> **Exercise objective**: Pictures in the data below are not part of the copy; transcribe everything else exactly.

> **Data excerpt**:
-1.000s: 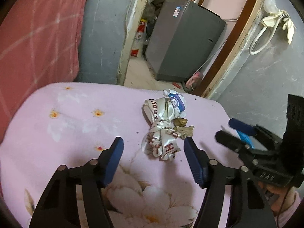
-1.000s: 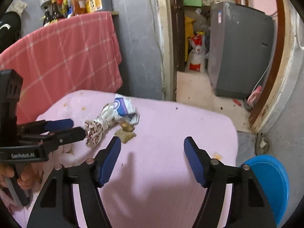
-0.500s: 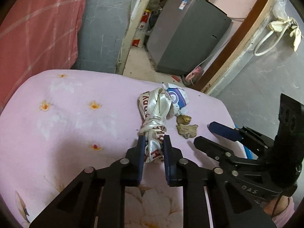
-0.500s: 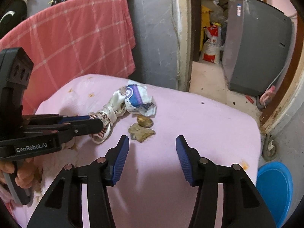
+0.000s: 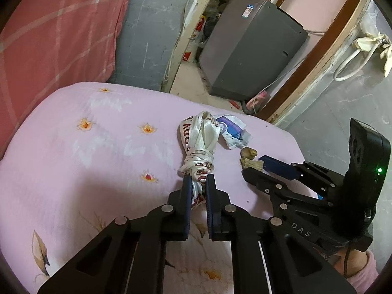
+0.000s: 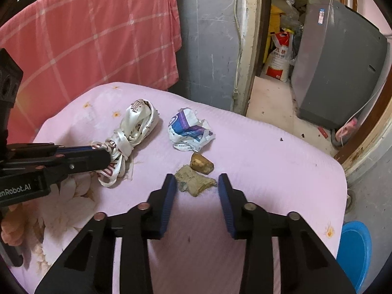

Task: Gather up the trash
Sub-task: 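Grasp the silver foil with the left tool while the right tool grasps the flat stone, then carry the foil and stone over the basin and open both tools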

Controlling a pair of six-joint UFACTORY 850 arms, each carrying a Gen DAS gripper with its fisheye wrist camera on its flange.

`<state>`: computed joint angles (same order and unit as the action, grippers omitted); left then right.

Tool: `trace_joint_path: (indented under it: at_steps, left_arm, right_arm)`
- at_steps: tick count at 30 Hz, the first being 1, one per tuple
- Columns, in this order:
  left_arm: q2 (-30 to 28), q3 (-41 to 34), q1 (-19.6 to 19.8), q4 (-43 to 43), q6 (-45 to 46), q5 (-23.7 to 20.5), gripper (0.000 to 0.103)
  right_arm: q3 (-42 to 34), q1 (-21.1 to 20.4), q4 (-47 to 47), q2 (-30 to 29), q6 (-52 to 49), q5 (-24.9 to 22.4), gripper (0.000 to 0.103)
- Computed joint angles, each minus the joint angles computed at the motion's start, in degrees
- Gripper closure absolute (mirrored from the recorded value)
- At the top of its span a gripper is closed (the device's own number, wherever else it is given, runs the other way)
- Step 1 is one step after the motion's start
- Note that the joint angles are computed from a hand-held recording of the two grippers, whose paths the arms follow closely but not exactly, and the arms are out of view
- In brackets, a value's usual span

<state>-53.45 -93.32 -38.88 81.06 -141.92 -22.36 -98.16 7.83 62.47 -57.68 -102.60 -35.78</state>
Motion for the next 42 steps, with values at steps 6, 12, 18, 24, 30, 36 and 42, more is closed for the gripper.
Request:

> **Expected answer**:
-1.000s: 
-1.000s: 
-0.500s: 
-0.500s: 
+0.000s: 
+0.000s: 

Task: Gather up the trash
Sub-task: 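Grasp the silver foil with the left tool while the right tool grasps the flat stone, then carry the foil and stone over the basin and open both tools
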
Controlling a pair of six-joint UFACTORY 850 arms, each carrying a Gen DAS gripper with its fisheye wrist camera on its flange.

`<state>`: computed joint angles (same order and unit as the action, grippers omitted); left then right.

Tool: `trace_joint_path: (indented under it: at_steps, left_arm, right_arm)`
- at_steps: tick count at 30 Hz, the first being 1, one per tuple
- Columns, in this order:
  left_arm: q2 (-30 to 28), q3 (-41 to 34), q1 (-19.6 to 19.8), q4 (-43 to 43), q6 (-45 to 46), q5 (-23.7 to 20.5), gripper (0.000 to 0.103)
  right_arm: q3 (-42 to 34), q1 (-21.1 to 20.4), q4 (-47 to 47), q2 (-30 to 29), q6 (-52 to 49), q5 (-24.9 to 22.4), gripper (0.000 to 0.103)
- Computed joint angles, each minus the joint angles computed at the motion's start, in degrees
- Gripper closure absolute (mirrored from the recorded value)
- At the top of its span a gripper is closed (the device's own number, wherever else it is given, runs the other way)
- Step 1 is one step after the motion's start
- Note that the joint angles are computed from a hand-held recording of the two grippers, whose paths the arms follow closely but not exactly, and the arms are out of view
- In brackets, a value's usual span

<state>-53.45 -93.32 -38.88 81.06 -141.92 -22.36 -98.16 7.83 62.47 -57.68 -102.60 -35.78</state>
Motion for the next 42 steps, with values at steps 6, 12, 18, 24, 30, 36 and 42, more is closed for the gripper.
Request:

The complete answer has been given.